*YOUR TASK:*
Lines of the material that include the word "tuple" are to be counted; only their number should be given.
[SUPPLIED RECORDS Boundary: Start]
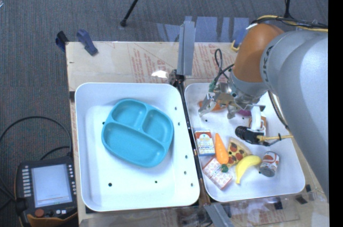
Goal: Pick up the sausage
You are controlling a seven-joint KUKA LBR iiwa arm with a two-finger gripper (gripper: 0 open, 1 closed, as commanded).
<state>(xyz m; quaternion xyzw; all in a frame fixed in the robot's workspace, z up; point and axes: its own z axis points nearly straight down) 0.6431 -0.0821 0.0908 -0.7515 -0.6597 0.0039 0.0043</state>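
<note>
Pincer (218, 104) low at right bin's (292, 180) far left corner; finger spread unreadable, cannot tell. Carrot (221, 149), banana (246, 166) lie nearer.

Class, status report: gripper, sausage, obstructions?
Gripper low in right bin, far end. Sausage probably the orange piece beneath it, mostly hidden. Carrot nearby, apart.

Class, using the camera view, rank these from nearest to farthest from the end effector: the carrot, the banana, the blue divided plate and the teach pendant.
Measured from the end effector at the top of the right bin:
1. Carrot, just below it in the same bin.
2. Banana, lower right in that bin.
3. Blue divided plate, in the left bin.
4. Teach pendant, off the bench at lower left.
</note>
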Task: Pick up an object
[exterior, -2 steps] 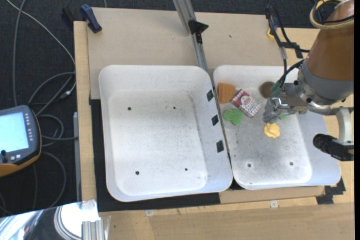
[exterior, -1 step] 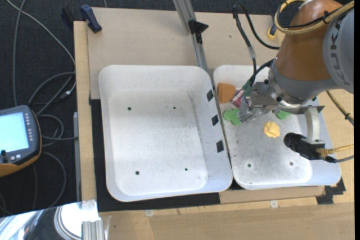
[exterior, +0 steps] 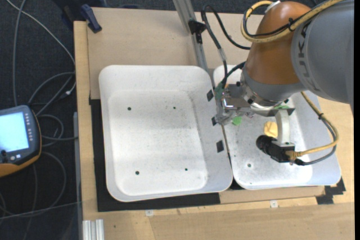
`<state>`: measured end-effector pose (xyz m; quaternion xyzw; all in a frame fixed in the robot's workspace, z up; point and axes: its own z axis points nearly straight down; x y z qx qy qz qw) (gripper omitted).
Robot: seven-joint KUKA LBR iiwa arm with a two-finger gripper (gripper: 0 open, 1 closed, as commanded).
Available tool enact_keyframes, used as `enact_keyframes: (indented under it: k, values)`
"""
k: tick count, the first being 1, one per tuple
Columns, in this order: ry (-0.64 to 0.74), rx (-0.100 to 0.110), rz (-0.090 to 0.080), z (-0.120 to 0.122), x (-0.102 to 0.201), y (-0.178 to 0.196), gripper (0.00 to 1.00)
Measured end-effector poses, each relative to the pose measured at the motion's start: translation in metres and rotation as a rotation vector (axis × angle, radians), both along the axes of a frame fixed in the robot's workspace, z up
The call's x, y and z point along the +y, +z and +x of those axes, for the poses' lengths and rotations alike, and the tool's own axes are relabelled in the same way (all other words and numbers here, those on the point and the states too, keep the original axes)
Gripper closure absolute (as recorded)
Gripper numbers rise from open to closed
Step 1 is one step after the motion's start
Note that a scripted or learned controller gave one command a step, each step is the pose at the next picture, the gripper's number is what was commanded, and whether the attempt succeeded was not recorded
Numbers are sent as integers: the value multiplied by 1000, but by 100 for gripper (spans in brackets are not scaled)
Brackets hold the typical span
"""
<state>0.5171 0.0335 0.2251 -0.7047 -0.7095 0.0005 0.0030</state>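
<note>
Looming closest, grey arm is reaching over right bin, beside left bin on wooden bench; gripper state unclear.

My arm is grey, with an orange band above the wrist. Both bins are white: the left bin is dusted with fine dark specks and four dark dots, the right bin less so. The tabletop is pale tan. Below my wrist sit a yellow object and a green bit.
</note>
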Motion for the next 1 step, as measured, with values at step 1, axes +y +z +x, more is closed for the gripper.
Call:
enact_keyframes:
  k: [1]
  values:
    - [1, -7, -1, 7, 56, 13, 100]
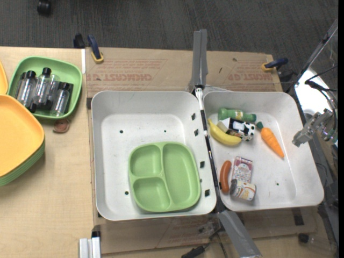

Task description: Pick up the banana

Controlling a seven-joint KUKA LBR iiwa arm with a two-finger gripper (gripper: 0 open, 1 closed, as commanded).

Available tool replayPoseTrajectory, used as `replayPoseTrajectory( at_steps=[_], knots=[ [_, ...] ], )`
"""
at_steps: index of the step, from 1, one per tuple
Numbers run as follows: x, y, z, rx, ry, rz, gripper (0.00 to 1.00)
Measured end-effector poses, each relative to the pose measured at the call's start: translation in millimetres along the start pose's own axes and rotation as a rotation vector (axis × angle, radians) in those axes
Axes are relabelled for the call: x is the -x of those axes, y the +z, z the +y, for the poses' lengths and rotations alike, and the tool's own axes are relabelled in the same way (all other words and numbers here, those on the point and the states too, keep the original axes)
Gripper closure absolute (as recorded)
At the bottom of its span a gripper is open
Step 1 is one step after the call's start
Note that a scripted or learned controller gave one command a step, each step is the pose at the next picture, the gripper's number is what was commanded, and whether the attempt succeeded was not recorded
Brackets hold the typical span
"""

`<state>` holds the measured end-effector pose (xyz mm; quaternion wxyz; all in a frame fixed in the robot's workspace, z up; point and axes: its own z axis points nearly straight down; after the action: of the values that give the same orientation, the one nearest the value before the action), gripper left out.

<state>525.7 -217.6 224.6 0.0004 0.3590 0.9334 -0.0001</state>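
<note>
The banana [223,134] lies in the right bin [293,195], near that bin's left wall and toward its far side. It curves with its ends turned up toward the back of the bench. Just behind the banana lies a green bottle [236,114] on its side, and touching the banana's right end is a small black-and-white cow toy [241,128]. To the right of the banana, past the cow toy, a carrot [272,141] lies at a slant with its green top toward the banana. In front of the banana, nearer the camera, a red sausage [225,173] lies along the left wall, with a small carton [242,171] just beside it and a little can [243,191] in front of the carton.

The gripper [307,133] hangs over the right rim of the right bin, well apart from the banana, with the carrot between them. Whether it is open or closed cannot be made out; nothing is seen in it.

To the banana's left, the left bin [107,160] holds a green divided plate [164,176].
</note>
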Motion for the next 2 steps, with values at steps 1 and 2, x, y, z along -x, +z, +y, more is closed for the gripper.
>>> replayPoseTrajectory(
  at_steps=[1, 2],
  knots=[
    [-33.0, 133.4, -35.3, -0.001, 0.298, 0.002, 1.00],
    [9.7, 133.0, 30.8, -0.001, 0.547, -0.001, 1.00]
  ],
)
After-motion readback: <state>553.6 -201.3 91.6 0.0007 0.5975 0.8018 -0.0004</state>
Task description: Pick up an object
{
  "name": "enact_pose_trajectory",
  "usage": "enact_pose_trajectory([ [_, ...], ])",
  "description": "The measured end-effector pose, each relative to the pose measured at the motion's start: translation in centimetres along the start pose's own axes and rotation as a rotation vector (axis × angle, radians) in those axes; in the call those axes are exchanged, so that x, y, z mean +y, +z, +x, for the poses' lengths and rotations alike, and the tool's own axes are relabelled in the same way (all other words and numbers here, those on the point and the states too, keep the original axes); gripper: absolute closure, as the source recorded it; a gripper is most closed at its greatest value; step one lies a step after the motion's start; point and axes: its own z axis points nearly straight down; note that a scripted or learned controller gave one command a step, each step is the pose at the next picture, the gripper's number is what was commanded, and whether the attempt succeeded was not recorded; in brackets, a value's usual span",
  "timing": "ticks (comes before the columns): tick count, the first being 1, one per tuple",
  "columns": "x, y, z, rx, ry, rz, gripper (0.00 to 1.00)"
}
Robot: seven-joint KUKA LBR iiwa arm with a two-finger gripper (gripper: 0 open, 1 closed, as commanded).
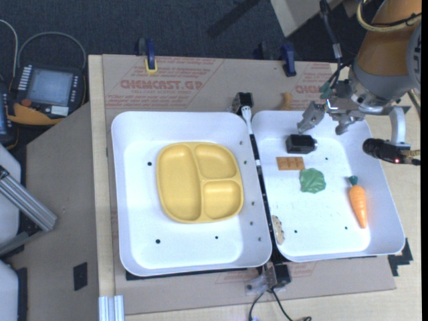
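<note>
I am looking at a robotics lab. The surface (200, 79) is a cardboard sheet held by blue clamps (150, 53), with two white bins (130, 179) fixed side by side and cabling at the front edge. A handheld control pendant (47, 89) lies on the dark carpet to the left, wired up. The items in the bins are toy food and a plastic divided plate (199, 180).
</note>
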Motion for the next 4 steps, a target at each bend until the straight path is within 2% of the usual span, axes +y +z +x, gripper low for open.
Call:
enact_pose_trajectory([
  [1,-0.5,6.3,-0.2,0.0,0.002,0.001,0.0],
  [2,-0.4,10.7,-0.5,0.0,0.002,0.0,0.0],
  [3,-0.2,9.3,-0.5,-0.002,0.002,-0.008,1.0],
  [4,0.6,3.3,0.1,-0.003,0.0,-0.015,1.0],
])
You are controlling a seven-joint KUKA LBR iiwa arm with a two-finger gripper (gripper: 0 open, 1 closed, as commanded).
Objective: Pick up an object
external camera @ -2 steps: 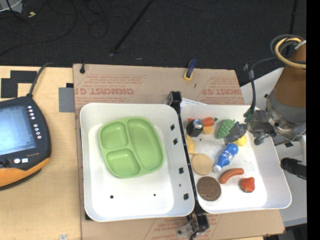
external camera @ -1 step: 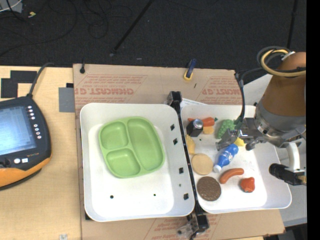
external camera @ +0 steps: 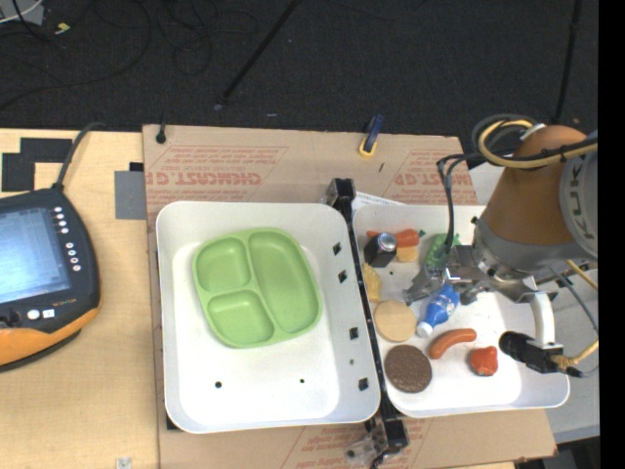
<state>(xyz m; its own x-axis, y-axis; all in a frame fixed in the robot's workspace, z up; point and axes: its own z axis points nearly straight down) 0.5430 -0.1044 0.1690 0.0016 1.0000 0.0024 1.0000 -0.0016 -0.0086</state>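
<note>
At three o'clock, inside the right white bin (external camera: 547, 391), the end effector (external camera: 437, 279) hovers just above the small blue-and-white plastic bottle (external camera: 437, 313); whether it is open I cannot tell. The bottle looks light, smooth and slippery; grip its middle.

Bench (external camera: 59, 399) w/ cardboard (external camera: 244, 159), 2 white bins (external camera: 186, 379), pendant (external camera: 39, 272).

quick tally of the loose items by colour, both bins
Green: 2, divided plate, small item
Red/orange: 3, sausage, strawberry, piece
Brown/tan: 2, dark disc, tan disc
Blue: 1, bottle
Dark: 1, can
Yellow: 1, piece
Total: 10
</note>
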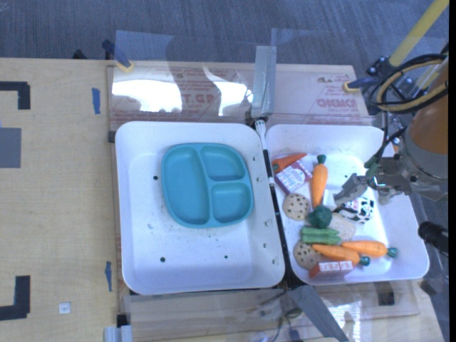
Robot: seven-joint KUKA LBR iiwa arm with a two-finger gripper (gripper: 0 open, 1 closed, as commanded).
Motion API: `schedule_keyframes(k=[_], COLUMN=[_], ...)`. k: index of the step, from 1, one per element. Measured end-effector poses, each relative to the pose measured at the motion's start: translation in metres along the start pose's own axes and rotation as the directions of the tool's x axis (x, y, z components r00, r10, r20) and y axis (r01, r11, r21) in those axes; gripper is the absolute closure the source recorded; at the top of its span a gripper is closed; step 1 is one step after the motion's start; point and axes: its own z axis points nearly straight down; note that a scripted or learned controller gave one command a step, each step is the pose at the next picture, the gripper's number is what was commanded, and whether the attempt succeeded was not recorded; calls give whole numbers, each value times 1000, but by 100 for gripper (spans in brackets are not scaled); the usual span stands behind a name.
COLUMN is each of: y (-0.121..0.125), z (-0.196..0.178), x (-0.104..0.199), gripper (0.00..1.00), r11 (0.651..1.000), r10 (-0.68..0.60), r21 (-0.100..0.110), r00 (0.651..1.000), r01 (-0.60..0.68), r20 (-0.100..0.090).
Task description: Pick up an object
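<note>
The gripper hangs over the right bin, its grey fingers pointing left and down toward the pile of toy food; how far apart they stand cannot be told from this slant, and nothing can be seen between them. Just below and right of the fingertips lies a small black-and-white spotted toy. To the left of the fingers an upright carrot lies lengthwise with its green top toward the far wall, and beside that a red-and-white packet sits under a reddish-orange piece. Nearer the front, a round cookie rests next to a dark green leafy toy, with a green pod below it. Two more carrots lie crosswise along the front of the bin, touching a second cookie and a small red label. Behind the gripper the grey arm rises off to the right, trailed by black and yellow cables. The left bin holds a blue divided plate with three compartments, set toward its far right side.
</note>
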Motion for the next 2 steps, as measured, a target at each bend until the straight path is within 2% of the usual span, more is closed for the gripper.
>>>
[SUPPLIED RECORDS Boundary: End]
*ANSWER TO THIS TASK:*
3